TO DO: Transcribe the full listing word for word, leaving nothing out.

GIVEN RECORDS:
========================
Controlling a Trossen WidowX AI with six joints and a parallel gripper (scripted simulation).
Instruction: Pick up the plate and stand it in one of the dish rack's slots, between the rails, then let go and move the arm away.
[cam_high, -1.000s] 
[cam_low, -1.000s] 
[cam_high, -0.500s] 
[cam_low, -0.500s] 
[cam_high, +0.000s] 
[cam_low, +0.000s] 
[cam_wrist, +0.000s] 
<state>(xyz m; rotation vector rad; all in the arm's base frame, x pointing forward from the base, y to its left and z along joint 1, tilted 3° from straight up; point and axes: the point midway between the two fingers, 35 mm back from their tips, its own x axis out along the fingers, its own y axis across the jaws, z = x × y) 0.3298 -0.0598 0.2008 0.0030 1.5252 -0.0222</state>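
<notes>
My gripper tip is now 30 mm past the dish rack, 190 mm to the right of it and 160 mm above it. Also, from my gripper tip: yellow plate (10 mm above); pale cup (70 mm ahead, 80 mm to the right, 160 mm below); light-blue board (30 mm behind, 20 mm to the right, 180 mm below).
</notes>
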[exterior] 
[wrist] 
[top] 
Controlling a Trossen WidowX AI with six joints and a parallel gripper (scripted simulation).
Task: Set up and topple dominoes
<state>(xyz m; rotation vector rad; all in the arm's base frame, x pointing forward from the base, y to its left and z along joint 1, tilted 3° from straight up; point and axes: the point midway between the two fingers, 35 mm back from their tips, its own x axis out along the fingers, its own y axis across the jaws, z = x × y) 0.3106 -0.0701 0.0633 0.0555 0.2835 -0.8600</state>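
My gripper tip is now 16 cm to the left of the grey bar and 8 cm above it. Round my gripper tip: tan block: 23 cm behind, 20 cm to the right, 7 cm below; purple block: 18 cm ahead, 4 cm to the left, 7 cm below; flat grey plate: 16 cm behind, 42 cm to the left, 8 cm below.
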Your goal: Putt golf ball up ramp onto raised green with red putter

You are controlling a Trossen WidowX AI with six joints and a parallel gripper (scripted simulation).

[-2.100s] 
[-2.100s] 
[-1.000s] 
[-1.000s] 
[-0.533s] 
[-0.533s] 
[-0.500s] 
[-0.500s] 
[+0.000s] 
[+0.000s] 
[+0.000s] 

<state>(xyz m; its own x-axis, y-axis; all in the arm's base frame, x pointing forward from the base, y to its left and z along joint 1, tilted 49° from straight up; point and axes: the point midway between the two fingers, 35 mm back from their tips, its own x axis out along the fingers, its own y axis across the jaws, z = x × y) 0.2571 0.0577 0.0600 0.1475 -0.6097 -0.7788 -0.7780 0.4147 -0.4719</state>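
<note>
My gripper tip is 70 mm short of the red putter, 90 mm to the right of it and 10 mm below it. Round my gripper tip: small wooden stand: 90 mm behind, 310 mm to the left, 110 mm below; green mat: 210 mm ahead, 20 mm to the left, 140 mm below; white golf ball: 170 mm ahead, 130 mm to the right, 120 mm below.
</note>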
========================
TASK RESULT:
Controlling a Trossen WidowX AI with six joints and a parallel gripper (scripted simulation).
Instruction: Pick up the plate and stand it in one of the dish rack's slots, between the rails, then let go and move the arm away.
[cam_high, -1.000s] 
[cam_low, -1.000s] 
[cam_high, -0.500s] 
[cam_low, -0.500s] 
[cam_high, +0.000s] 
[cam_low, +0.000s] 
[cam_wrist, +0.000s] 
<state>(xyz m; rotation vector rad; all in the arm's base frame, x pointing forward from the base, y to its left and z along joint 1, tilted 3° from straight up; point and axes: the point midway between the two fingers, 35 mm back from their tips, its own x axis out along the fingers, its own y axis across the jaws, z = x × y) 0.3298 -0.0598 0.2008 0.0030 1.5252 -0.0222</state>
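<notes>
My gripper tip is now 30 mm past the dish rack, 190 mm to the right of it and 160 mm above it. Also, from my gripper tip: yellow plate (10 mm above); pale cup (70 mm ahead, 80 mm to the right, 160 mm below); light-blue board (30 mm behind, 20 mm to the right, 180 mm below).
</notes>
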[exterior] 
[wrist] 
[top] 
Controlling a Trossen WidowX AI with six joints and a parallel gripper (scripted simulation).
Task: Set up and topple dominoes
<state>(xyz m; rotation vector rad; all in the arm's base frame, x pointing forward from the base, y to its left and z along joint 1, tilted 3° from straight up; point and axes: the point midway between the two fingers, 35 mm back from their tips, its own x axis out along the fingers, its own y axis across the jaws, z = x × y) 0.3106 -0.0701 0.0633 0.0555 0.2835 -0.8600</state>
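My gripper tip is now 16 cm to the left of the grey bar and 8 cm above it. Round my gripper tip: tan block: 23 cm behind, 20 cm to the right, 7 cm below; purple block: 18 cm ahead, 4 cm to the left, 7 cm below; flat grey plate: 16 cm behind, 42 cm to the left, 8 cm below.
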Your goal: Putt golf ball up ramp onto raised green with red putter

You are controlling a Trossen WidowX AI with six joints and a parallel gripper (scripted simulation).

[-2.100s] 
[-2.100s] 
[-1.000s] 
[-1.000s] 
[-0.533s] 
[-0.533s] 
[-0.500s] 
[-0.500s] 
[+0.000s] 
[+0.000s] 
[+0.000s] 

<state>(xyz m; its own x-axis, y-axis; all in the arm's base frame, x pointing forward from the base, y to its left and z along joint 1, tilted 49° from straight up; point and axes: the point midway between the two fingers, 35 mm back from their tips, its own x axis out along the fingers, its own y axis across the jaws, z = x × y) 0.2571 0.0577 0.0600 0.1475 -0.6097 -0.7788 -0.7780 0.4147 -0.4719</state>
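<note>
My gripper tip is 70 mm short of the red putter, 90 mm to the right of it and 10 mm below it. Round my gripper tip: small wooden stand: 90 mm behind, 310 mm to the left, 110 mm below; green mat: 210 mm ahead, 20 mm to the left, 140 mm below; white golf ball: 170 mm ahead, 130 mm to the right, 120 mm below.
</note>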

Nothing more is needed for this exercise.